Proteins are fundamental components of all living cells and include many
substances, such as enzymes, hormones, and antibodies, necessary for an
organism to function properly. The way a protein folds determines how or
whether it will work.
"Proteins can be thought of as little tiny machines in a sense,"
said Blaber. "If we understood more about how these little machines
work we could change them to do things that they wouldn't otherwise
do."
The possibilities range from disabling cancer cells to making oil and plastic
biodegradable, said Logan, who earned his doctorate from the University
of Chicago. He too was hired by FSU in 1994.
"What you would like to be able to do is say, 'I have this problem,
and I would like to design a protein that will solve that problem,'"
he said. "It becomes almost an engineering problem at that point, but
to do the engineering problem you need to know how strong your girders are.
"You need to know what kind of cement you have and how long that cement
is going to be stable and strong. Those are the questions that we're trying
to answer."
The chemists work closely together, sharing information, equipment and student
help. But they are actually working on separate parts of the same puzzle.

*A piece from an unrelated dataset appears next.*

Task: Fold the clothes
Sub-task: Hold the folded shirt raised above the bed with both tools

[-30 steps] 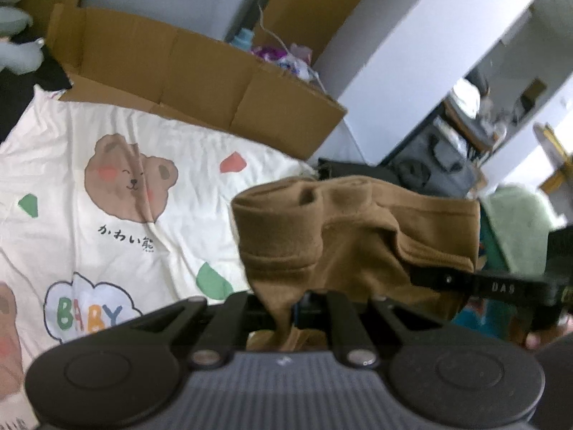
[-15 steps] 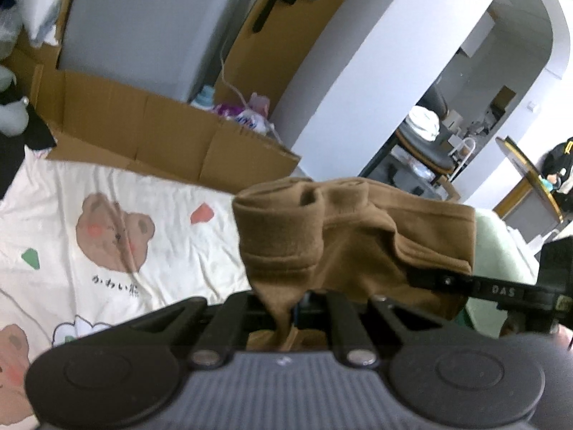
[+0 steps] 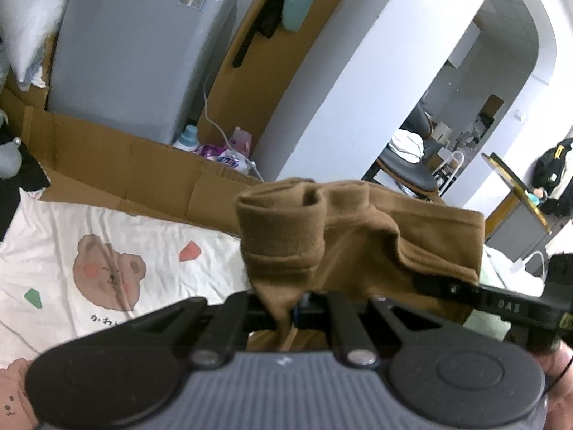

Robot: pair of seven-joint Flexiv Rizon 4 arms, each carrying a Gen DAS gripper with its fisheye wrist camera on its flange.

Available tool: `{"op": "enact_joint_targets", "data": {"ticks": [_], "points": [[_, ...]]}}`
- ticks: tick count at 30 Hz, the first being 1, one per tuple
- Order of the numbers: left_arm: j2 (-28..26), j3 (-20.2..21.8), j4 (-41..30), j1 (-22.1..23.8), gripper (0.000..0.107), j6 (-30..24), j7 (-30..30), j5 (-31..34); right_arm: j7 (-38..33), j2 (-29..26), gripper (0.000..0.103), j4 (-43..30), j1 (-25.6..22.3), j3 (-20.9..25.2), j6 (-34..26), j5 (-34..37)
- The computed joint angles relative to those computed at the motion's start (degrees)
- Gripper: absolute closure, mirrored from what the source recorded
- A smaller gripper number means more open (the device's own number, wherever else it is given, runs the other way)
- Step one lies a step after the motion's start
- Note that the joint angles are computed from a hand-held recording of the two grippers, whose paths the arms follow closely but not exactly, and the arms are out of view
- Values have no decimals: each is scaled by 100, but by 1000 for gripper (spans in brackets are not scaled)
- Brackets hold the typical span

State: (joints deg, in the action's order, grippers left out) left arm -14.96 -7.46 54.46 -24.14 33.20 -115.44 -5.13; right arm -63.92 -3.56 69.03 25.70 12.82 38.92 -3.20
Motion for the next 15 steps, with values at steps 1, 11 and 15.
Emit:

Logan seeks to discover what makes proteins fold and why they fold in different
ways.
Using a technique called nuclear magnetic resonance spectroscopy, Logan
has isolated fragments of the FK 506 Binding Protein. The FKBP, as it's
known in science circles, is one of a handful of proteins that catalyzes
the folding process of other proteins.
Learning more about the way the FKBP folds, Logan said, should tell scientists
a lot about the way most other proteins fold.

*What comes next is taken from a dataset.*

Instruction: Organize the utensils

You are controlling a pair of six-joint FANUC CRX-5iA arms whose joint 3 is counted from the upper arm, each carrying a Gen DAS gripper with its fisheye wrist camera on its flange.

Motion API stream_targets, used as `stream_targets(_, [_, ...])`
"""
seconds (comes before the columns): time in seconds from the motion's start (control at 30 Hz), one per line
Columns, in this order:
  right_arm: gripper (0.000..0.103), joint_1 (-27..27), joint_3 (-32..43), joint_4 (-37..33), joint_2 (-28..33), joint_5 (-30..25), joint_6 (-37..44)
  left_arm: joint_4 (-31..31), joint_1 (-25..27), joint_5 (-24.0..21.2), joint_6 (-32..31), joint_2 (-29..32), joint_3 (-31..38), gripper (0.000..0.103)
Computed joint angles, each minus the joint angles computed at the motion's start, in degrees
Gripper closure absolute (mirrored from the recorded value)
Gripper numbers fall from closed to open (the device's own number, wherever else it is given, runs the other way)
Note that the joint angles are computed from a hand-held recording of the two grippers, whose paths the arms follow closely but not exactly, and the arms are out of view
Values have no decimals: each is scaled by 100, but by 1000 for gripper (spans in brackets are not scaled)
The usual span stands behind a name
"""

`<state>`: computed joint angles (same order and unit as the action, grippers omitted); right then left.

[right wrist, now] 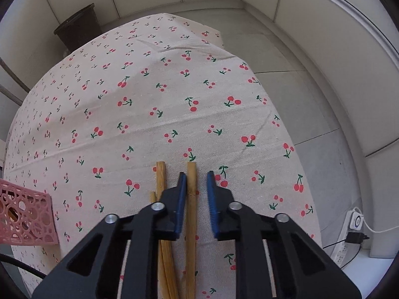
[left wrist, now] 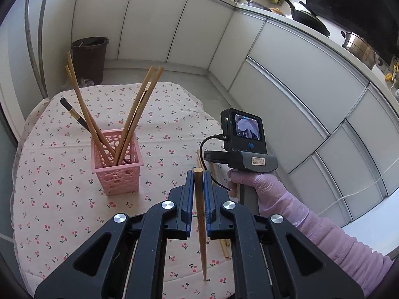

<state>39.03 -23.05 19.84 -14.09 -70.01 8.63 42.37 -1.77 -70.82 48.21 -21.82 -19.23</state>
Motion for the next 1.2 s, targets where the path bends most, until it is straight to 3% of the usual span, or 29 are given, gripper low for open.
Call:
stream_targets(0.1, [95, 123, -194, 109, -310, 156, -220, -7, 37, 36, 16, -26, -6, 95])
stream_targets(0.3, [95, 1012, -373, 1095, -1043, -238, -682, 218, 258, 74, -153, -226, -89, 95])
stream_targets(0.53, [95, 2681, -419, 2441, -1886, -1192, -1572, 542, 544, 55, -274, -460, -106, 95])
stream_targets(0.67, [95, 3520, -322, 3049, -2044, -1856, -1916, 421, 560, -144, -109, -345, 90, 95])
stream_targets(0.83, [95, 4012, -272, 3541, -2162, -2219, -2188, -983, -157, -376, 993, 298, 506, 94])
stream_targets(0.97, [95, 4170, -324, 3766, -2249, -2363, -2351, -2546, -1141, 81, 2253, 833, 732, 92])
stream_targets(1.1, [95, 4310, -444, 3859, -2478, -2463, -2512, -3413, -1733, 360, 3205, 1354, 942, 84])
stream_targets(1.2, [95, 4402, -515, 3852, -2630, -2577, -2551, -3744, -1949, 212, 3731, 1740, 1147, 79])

Meanwhile, Blaber is using heat to test and measure the stability of a protein
called the Fibroblast Growth Factor.
"This is a protein which is able to stimulate a variety of different
types of cells to divide and grow," he said.
It is particularly effective on blood vessels, he said.

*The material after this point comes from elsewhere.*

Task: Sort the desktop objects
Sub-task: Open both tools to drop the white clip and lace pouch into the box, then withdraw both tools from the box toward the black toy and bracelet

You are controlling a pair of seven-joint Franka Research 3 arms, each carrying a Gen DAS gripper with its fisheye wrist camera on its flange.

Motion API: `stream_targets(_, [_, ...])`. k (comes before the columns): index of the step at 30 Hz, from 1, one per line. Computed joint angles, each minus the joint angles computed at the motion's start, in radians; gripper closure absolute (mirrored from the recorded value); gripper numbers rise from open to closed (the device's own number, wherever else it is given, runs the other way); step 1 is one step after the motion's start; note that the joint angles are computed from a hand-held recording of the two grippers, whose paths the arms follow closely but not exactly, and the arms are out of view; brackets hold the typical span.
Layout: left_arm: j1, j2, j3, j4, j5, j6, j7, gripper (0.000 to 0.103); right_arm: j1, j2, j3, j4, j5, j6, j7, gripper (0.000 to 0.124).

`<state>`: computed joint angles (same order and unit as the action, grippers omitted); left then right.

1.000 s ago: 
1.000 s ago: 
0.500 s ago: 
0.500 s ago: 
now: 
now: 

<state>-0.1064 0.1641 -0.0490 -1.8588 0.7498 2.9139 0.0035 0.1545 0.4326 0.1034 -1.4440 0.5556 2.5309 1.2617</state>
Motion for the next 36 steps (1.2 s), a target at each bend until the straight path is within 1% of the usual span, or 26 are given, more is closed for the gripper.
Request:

"There have been experiments where they've taken a sponge for example
and soaked it in this growth factor, surgically inserted it next to the
heart, and caused blood vessels from local arteries to grow into the heart
and supply it with more blood," he said.
There is only one problem. The protein in its natural state is unstable.
"That means that after a very short period of time, the protein's
unfolded,"
Blaber said. "Once it's unfolded it doesn't work."
If he could figure out what makes proteins stay folded and how to control
it, Blaber could make proteins stay active for weeks or even months as opposed
to minutes, he said.
"That way when you implant this thing... you only have to do it once,"
he said. "You don't have to go back in and repeat the implant every
week."
Both projects are in preliminary stages, the scientists said. But early
results point to a promising future.
"We're just trying to add in pieces to a larger puzzle," Logan
said.
"Down the road there will be some big advances, "Blaber said."
(I hope) I'll be able to look back and say I was a significant contributor
to this significant project mankind undertook."